Exactly as they stand, the data below are to be printed again.

Input data Start Marker

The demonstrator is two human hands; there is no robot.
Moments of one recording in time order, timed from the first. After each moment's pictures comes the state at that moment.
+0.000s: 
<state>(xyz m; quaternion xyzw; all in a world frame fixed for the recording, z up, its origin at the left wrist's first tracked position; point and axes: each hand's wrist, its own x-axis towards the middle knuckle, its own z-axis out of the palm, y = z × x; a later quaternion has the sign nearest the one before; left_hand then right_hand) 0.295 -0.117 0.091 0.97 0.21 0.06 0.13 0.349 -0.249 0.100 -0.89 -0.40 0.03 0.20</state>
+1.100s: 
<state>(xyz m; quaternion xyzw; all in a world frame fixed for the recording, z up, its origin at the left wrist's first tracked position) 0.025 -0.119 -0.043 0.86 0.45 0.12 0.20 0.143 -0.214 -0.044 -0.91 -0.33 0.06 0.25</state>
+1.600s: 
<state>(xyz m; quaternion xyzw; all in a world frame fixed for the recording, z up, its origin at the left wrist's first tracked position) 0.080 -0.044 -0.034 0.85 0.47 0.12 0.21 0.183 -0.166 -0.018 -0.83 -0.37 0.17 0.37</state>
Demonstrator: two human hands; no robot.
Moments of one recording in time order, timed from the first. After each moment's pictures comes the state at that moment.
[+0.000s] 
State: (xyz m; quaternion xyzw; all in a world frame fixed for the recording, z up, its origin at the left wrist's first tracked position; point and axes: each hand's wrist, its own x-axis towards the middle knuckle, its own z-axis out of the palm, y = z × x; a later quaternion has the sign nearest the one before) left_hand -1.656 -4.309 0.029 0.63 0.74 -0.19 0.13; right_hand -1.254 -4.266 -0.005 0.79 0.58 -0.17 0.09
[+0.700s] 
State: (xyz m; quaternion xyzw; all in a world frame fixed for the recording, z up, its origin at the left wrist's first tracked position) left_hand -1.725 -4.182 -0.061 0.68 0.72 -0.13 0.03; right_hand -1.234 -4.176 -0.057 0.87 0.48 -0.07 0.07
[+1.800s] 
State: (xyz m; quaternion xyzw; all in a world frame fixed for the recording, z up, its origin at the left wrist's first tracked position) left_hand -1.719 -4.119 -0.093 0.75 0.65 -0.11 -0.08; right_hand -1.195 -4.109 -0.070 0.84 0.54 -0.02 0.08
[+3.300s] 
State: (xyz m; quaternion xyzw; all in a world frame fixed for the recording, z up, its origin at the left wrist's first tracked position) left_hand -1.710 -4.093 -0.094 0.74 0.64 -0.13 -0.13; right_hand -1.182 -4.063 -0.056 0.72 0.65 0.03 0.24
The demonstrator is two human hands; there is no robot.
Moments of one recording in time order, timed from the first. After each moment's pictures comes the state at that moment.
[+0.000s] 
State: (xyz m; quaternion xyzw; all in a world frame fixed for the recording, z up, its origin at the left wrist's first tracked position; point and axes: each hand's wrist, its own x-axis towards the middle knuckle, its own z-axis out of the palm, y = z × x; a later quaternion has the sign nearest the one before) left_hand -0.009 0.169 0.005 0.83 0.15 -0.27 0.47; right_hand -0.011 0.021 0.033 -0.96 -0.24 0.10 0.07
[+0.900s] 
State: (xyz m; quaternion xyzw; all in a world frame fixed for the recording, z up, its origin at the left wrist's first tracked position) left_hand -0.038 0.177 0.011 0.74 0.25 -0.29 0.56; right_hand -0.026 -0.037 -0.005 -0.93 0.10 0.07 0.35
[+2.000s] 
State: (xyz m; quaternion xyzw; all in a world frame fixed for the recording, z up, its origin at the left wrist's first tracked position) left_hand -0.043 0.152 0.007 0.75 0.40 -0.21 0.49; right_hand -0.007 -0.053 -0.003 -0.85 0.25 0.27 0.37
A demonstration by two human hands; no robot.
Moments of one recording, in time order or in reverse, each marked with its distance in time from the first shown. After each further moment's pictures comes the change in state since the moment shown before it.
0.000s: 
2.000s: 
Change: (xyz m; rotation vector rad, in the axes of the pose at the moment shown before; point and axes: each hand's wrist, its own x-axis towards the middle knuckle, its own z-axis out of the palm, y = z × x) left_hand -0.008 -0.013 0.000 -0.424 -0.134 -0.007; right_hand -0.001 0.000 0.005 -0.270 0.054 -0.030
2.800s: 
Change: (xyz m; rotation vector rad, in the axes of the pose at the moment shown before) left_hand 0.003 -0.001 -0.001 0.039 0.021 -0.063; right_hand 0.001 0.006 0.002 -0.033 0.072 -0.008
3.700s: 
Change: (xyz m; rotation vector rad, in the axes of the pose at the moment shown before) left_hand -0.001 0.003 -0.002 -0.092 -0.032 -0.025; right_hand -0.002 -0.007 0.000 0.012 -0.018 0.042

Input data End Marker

__Task solution__.
The demonstrator is two human hands; there is no robot.
Moments of one recording in time order, timed from the first. After each moment's pictures comes the state at that moment.
+0.000s: 
<state>(xyz m; quaternion xyzw; all in a world frame fixed for the recording, z up, its origin at the left wrist's first tracked position; point and axes: each hand's wrist, its own x-axis towards the middle knuckle, its own z-axis out of the palm, y = z × x; a later quaternion has the sign nearest the one before; left_hand then right_hand) 0.295 -0.117 0.091 0.97 0.21 0.06 0.13 0.349 -0.249 0.100 -0.89 -0.40 0.03 0.20</state>
+1.100s: 
<state>(xyz m; quaternion xyzw; all in a world frame fixed for the recording, z up, its origin at the left wrist's first tracked position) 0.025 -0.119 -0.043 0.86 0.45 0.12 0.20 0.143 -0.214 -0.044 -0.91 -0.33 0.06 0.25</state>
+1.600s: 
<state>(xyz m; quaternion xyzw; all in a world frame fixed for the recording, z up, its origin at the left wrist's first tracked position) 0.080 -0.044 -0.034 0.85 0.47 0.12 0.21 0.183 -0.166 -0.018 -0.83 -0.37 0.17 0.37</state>
Demonstrator: two human hands; no robot.
Moments of one recording in time order, timed from the first. After each moment's pictures comes the state at that moment.
[+0.000s] 
State: (xyz m; quaternion xyzw; all in a world frame fixed for the recording, z up, its origin at the left wrist's first tracked position; point and axes: each hand's wrist, its own x-axis towards the middle knuckle, its own z-axis out of the palm, y = z × x; a later quaternion has the sign nearest the one before) left_hand -1.656 -4.309 0.029 0.63 0.74 -0.19 0.13; right_hand -1.254 -4.266 -0.005 0.79 0.58 -0.17 0.09
[+0.700s] 
State: (xyz m; quaternion xyzw; all in a world frame fixed for the recording, z up, its origin at the left wrist's first tracked position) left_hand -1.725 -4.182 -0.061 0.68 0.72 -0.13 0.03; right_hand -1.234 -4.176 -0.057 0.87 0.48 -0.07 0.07
[+1.800s] 
State: (xyz m; quaternion xyzw; all in a world frame fixed for the recording, z up, its origin at the left wrist's first tracked position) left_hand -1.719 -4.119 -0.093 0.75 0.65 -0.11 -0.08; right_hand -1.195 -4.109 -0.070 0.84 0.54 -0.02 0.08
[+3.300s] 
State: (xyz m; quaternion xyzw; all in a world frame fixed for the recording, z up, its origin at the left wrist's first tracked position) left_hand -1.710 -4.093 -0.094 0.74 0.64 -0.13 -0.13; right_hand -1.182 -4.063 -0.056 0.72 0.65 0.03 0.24
The demonstrator is two human hands; there is no robot.
Moments of one recording in time order, timed from the first. After each moment's pictures comes the state at that moment.
[+0.000s] 
State: (xyz m; quaternion xyzw; all in a world frame fixed for the recording, z up, its origin at the left wrist's first tracked position; point and axes: each hand's wrist, its own x-axis towards the middle knuckle, its own z-axis out of the palm, y = z × x; a later quaternion has the sign nearest the one before) left_hand -0.009 0.169 0.005 0.83 0.15 -0.27 0.47; right_hand -0.011 0.021 0.033 -0.96 -0.24 0.10 0.07
[+0.900s] 
State: (xyz m; quaternion xyzw; all in a world frame fixed for the recording, z up, its origin at the left wrist's first tracked position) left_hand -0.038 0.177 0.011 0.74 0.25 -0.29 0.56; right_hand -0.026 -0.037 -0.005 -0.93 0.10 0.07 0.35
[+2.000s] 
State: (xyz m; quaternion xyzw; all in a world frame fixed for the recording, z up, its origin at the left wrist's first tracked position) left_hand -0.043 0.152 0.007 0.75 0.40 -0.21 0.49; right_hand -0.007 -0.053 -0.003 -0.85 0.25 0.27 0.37
A demonstration by two human hands; no robot.
Moments of one recording, in time order or in reverse, each marked with its distance in time from the first shown. After each further moment's pictures comes the change in state since the moment shown before it.
0.000s: 
2.000s: 
Change: (xyz m; rotation vector rad, in the axes of the pose at the moment shown before; point and axes: each hand's wrist, its own x-axis towards the middle knuckle, its own z-axis out of the palm, y = z × x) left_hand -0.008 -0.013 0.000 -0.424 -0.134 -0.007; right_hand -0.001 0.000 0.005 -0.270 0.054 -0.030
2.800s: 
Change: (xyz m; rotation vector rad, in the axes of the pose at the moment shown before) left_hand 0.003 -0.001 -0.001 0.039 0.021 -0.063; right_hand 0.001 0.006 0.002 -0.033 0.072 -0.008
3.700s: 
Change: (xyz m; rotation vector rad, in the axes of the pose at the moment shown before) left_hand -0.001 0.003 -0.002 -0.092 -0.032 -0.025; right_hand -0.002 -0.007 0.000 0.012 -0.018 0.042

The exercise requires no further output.